# [About this exercise]
In your copy, leave out all pictures and reproduce every entry exactly.

[Items from a data source]
========================================

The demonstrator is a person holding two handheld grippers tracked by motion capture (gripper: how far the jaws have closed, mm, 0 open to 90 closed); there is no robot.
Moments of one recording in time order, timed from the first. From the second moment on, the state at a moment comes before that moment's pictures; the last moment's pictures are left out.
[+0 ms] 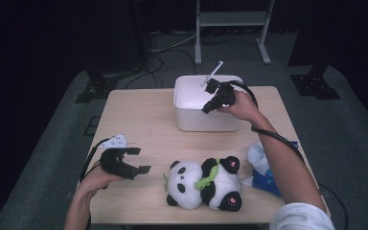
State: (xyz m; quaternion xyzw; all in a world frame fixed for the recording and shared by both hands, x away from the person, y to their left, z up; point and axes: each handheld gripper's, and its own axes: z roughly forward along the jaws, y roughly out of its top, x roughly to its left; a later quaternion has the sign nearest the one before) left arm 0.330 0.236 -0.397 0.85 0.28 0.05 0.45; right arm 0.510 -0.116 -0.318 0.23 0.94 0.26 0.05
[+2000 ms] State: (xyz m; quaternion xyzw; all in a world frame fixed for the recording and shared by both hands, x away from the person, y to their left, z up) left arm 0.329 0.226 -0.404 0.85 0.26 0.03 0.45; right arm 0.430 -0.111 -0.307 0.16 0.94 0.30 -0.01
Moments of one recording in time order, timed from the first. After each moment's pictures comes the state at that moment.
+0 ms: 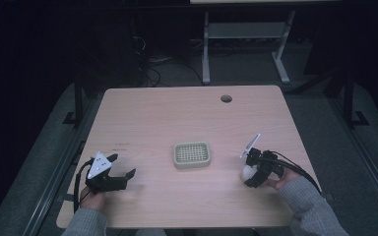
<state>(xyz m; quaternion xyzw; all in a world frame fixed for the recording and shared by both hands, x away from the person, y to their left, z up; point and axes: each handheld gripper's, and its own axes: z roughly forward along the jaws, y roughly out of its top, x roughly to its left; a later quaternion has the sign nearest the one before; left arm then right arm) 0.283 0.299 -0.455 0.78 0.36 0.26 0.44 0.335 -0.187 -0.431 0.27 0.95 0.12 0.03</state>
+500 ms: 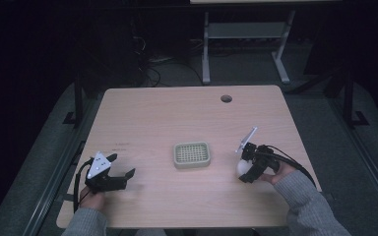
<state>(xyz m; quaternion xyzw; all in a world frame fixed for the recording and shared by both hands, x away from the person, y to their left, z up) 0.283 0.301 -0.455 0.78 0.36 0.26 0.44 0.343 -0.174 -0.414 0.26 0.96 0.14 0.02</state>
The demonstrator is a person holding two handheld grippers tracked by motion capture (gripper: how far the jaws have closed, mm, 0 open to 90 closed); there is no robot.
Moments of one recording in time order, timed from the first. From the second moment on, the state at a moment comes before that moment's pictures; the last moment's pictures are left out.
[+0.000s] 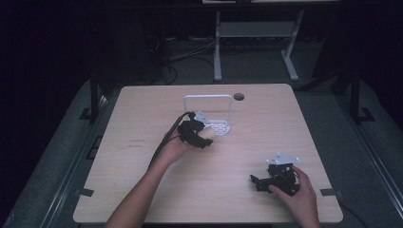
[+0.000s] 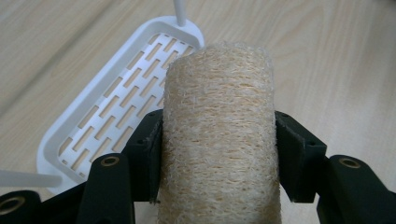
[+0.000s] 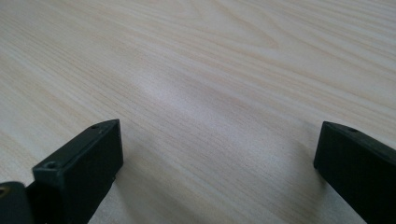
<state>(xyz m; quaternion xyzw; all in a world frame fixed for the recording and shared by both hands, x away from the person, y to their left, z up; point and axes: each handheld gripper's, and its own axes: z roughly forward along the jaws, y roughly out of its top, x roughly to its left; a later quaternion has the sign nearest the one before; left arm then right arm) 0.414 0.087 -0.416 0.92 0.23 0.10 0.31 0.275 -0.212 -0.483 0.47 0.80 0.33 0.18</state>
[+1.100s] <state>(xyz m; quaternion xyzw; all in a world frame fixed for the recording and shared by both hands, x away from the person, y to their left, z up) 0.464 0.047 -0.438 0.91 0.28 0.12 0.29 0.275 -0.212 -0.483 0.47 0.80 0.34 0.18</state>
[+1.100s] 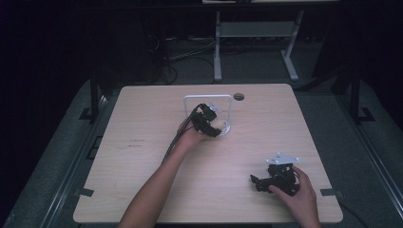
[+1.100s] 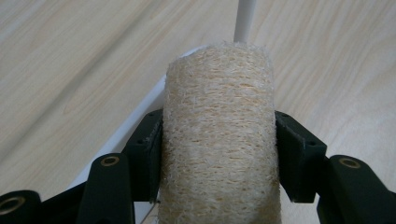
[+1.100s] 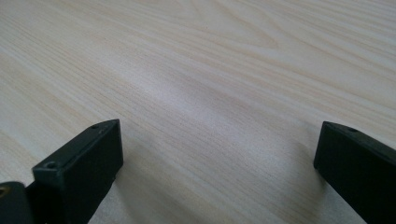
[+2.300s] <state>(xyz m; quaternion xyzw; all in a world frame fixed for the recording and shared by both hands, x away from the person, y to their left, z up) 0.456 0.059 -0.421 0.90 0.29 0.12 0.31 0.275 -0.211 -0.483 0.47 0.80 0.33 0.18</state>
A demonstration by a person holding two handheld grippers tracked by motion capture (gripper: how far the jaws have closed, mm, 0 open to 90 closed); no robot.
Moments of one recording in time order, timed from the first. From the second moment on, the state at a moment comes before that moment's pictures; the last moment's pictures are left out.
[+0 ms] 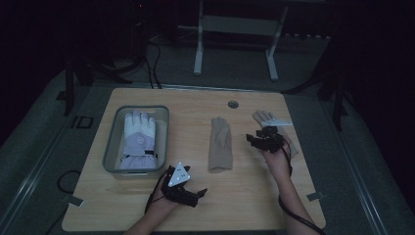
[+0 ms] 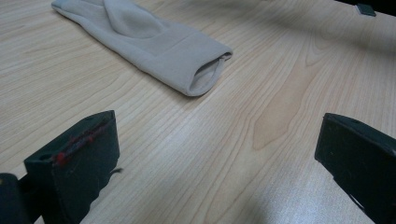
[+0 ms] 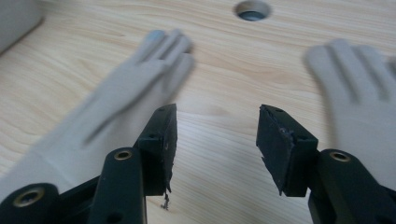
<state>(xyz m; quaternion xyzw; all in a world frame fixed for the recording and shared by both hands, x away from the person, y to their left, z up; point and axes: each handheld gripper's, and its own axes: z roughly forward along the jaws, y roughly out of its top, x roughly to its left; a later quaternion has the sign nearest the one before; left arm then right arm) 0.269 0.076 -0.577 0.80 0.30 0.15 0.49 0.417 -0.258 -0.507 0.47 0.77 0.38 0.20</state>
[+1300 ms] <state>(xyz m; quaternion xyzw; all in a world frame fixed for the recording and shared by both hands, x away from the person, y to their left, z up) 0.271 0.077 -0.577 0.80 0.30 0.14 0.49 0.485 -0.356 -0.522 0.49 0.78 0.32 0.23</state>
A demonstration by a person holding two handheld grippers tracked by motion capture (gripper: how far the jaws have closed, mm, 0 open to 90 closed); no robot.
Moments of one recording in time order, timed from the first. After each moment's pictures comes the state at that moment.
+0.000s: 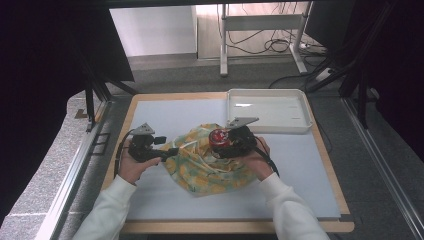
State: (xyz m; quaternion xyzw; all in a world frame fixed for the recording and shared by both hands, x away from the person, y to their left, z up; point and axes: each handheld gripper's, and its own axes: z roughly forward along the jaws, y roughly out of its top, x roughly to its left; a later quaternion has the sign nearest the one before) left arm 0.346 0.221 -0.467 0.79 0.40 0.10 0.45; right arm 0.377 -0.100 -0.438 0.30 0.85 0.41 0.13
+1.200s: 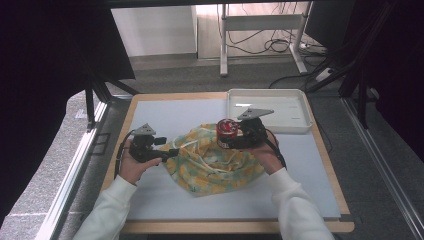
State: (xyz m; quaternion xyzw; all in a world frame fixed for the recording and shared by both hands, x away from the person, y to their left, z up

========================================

# [Solution]
The demonstrator is a person holding two handheld grippers tracked by motion capture (gripper: how far the jaws have closed, mm, 0 open to 90 closed); there is no robot.
Moments of one recording in time order, timed from the first. From the second moment on, the state at a moment comes before that moment's pictures; the last moment's pictures are left out.
[+0 ms] 
State: (xyz m; quaternion xyzw; all in a world frame fixed for the recording and shared by both hands, x away from the person, y to their left, z up; point and axes: each handheld gripper's, and its own axes: z roughly forward along the jaws, y roughly out of its top, x roughly to its left; a later quaternion has the sign nearest the one before) left arm 0.330 0.236 -0.397 0.85 0.28 0.05 0.45; right arm 0.510 -0.116 -0.318 0.23 0.94 0.26 0.05
[+2000 ms] State: (xyz m; quaternion xyzw; all in a world frame fixed for the recording and shared by both hands, x away from the person, y to their left, z up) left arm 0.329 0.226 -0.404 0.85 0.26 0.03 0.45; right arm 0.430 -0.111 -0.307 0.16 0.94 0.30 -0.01
Moments of one recording in time order, timed from the first. After each moment's pictures comes the state at that moment.
+0 ms: 
<state>(xyz m; quaternion xyzw; all in a world frame fixed for the recording and shared by both hands, x away from the person, y to their left, z up; point and axes: each handheld gripper's, and its own axes: z roughly forward along the jaws, y roughly out of its top, x roughly to its left; a later quaternion has the sign nearest the one before; left arm then right arm) 0.283 0.299 -0.455 0.78 0.36 0.26 0.44 0.335 -0.187 -0.431 0.27 0.95 0.12 0.03</state>
+500 ms: 
<state>(xyz m; quaternion xyzw; all in a world frame fixed for the recording and shared by both hands, x away from the person, y to their left, z up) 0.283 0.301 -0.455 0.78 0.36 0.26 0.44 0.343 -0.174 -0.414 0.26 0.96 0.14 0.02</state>
The demonstrator is a person holding two handheld grippers tracked by motion capture (gripper: how far the jaws have closed, mm, 0 open to 90 closed); there is no robot.
Moments of one recording in time order, timed from the first. From the second moment on, the state at a moment comes before that moment's pictures; the last moment's pictures are left out.
[+0.000s] 
[+0.000s] 
[+0.000s] 
<state>(xyz m; quaternion xyzw; all in a world frame fixed for the recording and shared by both hands, x away from the person, y to their left, z up; point and axes: each handheld gripper's, and its own axes: z roughly forward along the jaws, y roughly out of its top, x roughly to its left; a later quaternion has the sign nearest the one before; left arm then right arm) 0.414 0.087 -0.416 0.92 0.23 0.10 0.31 0.275 -0.212 -0.483 0.47 0.80 0.33 0.18</state>
[+1.100s] <state>(xyz m; quaternion xyzw; all in a world frame fixed for the recording and shared by both hands, x away from the person, y to their left, z up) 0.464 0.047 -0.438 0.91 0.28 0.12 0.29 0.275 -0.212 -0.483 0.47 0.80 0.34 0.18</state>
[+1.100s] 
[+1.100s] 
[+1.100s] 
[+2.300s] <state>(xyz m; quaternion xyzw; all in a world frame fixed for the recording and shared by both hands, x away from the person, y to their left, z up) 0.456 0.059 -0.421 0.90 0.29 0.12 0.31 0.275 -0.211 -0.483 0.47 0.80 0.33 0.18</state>
A demonstration by a person holding two handheld grippers tracked by motion capture (gripper: how far the jaws have closed, mm, 0 open to 90 closed); no robot.
Moments of one recording in time order, timed from the first. From the second moment on, the state at a moment comes before that moment's pictures; the last moment's pictures are left out.
[+0 ms] 
[+0 ms] 
[+0 ms] 
<state>(xyz m; quaternion xyzw; all in a world frame fixed for the recording and shared by both hands, x away from the person, y to their left, z up; point and axes: each handheld gripper's, and its own axes: z roughly forward along the jaws, y roughly out of its top, x roughly to its left; a later quaternion has the sign nearest the one before; left arm then right arm) 0.269 0.076 -0.577 0.80 0.30 0.15 0.49 0.417 -0.258 -0.507 0.47 0.77 0.38 0.20</state>
[+1300 ms] <state>(xyz m; quaternion xyzw; all in a world frame fixed for the recording and shared by both hands, x away from the person, y to their left, z up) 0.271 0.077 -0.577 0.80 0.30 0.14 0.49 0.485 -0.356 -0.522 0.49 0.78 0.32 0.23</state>
A demonstration by a person holding two handheld grippers tracked by motion capture (gripper: how far the jaws have closed, mm, 0 open to 90 closed); no robot.
Moments of one recording in time order, timed from the first. After each moment's pictures comes the state at that moment.
+0.000s: 
State: (xyz m; quaternion xyzw; all in a world frame fixed for the recording and shared by both hands, x away from the person, y to their left, z up; point and axes: each handheld gripper's, and its own axes: z roughly forward along the jaws, y roughly out of its top, x roughly to its left; a later quaternion has the sign nearest the one before) left arm 0.346 0.221 -0.467 0.79 0.40 0.10 0.45; right arm 0.377 -0.100 -0.438 0.30 0.85 0.41 0.13
+1.200s: 
State: (xyz m; quaternion xyzw; all in a world frame fixed for the recording and shared by both hands, x away from the person, y to their left, z up

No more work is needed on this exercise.